Além das palavras

Quinta-feira, 17 Setembro, 2020

Paulo Geraldo

professor de língua portuguesa

As coisas mais importantes não se aprendem verdadeiramente nos livros, nem nas aulas, nem em conferências, nem em sermões.
Passam de pessoa para pessoa através de gestos, de comportamentos concretos. Através de exemplos de vida.
A única forma de um pai ensinar um filho a ser honesto consiste em ele mesmo ser honesto, custe o que custar, em todas as circunstâncias, desprezando todas essas maneiras fáceis – e falsas – de subir na vida ou de resolver problemas delicados.
Se assim não for, bem pode esforçar-se em dar ao filho enormes sermões sobre essa virtude…
Mas se o pai for honesto, não precisará sequer de usar as palavras.
Estamos todos fartos de palavras. As palavras são um revestimento estéril, se não corresponderem a um fundo verdadeiro. E têm sido usadas frequentemente por muitas pessoas para enganar, para fingir, para alcançar ilicitamente resultados.
Entre essas coisas importantíssimas que não se aprendem por meio de palavras, encontram-se as virtudes e os valores.
E entre eles está esse tão raro da hospitalidade.
Eu aprendi a hospitalidade em Chãos, ali pertinho de Alcobertas, numa noite de Inverno de há muitos anos.
Tinha saído de Lisboa com um grupo de talvez vinte alunos meus de 12/13 anos.
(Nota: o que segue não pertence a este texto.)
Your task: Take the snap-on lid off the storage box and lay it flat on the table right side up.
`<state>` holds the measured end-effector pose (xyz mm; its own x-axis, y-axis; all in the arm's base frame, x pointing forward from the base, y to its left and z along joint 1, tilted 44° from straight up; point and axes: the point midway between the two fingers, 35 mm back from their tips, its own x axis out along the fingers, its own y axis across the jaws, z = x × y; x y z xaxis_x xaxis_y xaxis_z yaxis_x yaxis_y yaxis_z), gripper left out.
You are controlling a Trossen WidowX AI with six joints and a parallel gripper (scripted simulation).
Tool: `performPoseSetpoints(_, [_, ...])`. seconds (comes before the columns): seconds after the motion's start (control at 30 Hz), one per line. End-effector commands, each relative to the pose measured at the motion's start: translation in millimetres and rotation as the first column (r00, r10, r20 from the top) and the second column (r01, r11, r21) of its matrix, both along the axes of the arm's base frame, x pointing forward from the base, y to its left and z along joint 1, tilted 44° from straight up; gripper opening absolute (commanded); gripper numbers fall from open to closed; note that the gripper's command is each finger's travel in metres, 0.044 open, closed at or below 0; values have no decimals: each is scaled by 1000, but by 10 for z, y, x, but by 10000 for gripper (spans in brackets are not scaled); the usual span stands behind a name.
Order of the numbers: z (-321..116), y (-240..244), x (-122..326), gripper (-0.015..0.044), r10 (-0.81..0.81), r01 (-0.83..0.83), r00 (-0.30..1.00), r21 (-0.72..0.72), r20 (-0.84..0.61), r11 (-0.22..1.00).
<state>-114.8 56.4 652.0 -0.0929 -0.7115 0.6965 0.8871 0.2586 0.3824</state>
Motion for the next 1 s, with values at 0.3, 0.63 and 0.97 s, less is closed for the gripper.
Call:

Devíamos atravessar a Serra dos Candeeiros e chegar a Alcanede (parece-me que era Alcanede), onde tínhamos uma casa à nossa espera. Mas apanhámos um anoitecer daqueles em que um homem não devia sair de casa. Chuva, vento, nevoeiro. A verdade é que nos perdemos e vagueámos desastradamente pela serra. Já era muito tarde quando avistámos umas luzes lá em baixo e, depois de descermos aos tropeções, chegámos a um lugar que não fazia parte do percurso previsto: era Chãos.
Algumas casas perdidas na imensidão da serra.
Uma olhadela rápida para o mapa fez-nos compreender que estávamos ainda muito longe do nosso destino. Era impossível, no estado em que nos encontrávamos, chegar a Alcanede antes de ser muito de madrugada. E isto no caso de que conseguíssemos chegar.
Houve então uma pessoa que nos ajudou, metendo-nos numa camioneta e levando até à desejada casa – até ao calor de uma lareira e ao conforto de poder estender o corpo – aquele grupo dorido e encharcado.
Era uma pessoa igual a todas as outras, com um nome vulgar, semelhante a muitos outros, habitante de um daqueles lugares que não vem nos grandes mapas. Mas vivia a hospitalidade e, por isso, ensinava-a.
Eu aprendi a hospitalidade em Chãos. E os jovens que iam comigo também a aprenderam. Ficaram felizes. Fizeram a viagem a cantar, sentados na caixa aberta da camioneta, esquecidos da chuva, do frio e das bolhas nos pés.
O mundo tinha-se tornado mais belo. Já não havia nuvens nenhumas…
Aqueles jovens são agora médicos, engenheiros, advogados… E aprenderam a hospitalidade em Chãos.
Tenho a certeza de que procuram pô-la um pouco em prática, de que não se esqueceram da lição daquela noite, embora talvez já não se lembrem de onde nem de quando nem de quem a aprenderam.
A hospitalidade de uma pessoa multiplicou-se, portanto, por vinte. E, por isso, o mundo ficou um pouco melhor: vinte vezes melhor.
Felizmente, o bem é algo que se espalha com grande facilidade: com maior facilidade que o mal, o que é um bom motivo para continuarmos optimistas.
Quarenta televisões competindo por audiências sem olhar a meios, oitocentas revistas pornográficas, duzentos jornais tendenciosos, mil homens mal intencionados, centenas de políticos corruptos não podem, nem todos juntos, realizar mal em quantidade suficiente para contrariar o bem feito por um único homem bom.
Depois dessa noite, voltei ainda muitas vezes a Chãos e aprendi outras lições semelhantes a esta. Poderia contá-las todas, uma a uma, mas não o vou fazer.
O meu amigo Manuel Pedro há-de corar se por acaso chegar a ler este texto, e essa é uma boa razão para que não continue a escrever . Ele e o Ramiro e outros bons mestres que há por aí.
Ensinam com naturalidade porque vivem aquilo que ensinam: não pensam que estão a fazer algo de extraordinário.
Não acreditariam – haviam de rir-se – se lhes dissessem que estão a tornar o mundo melhor e mais belo, mas é isso que acontece.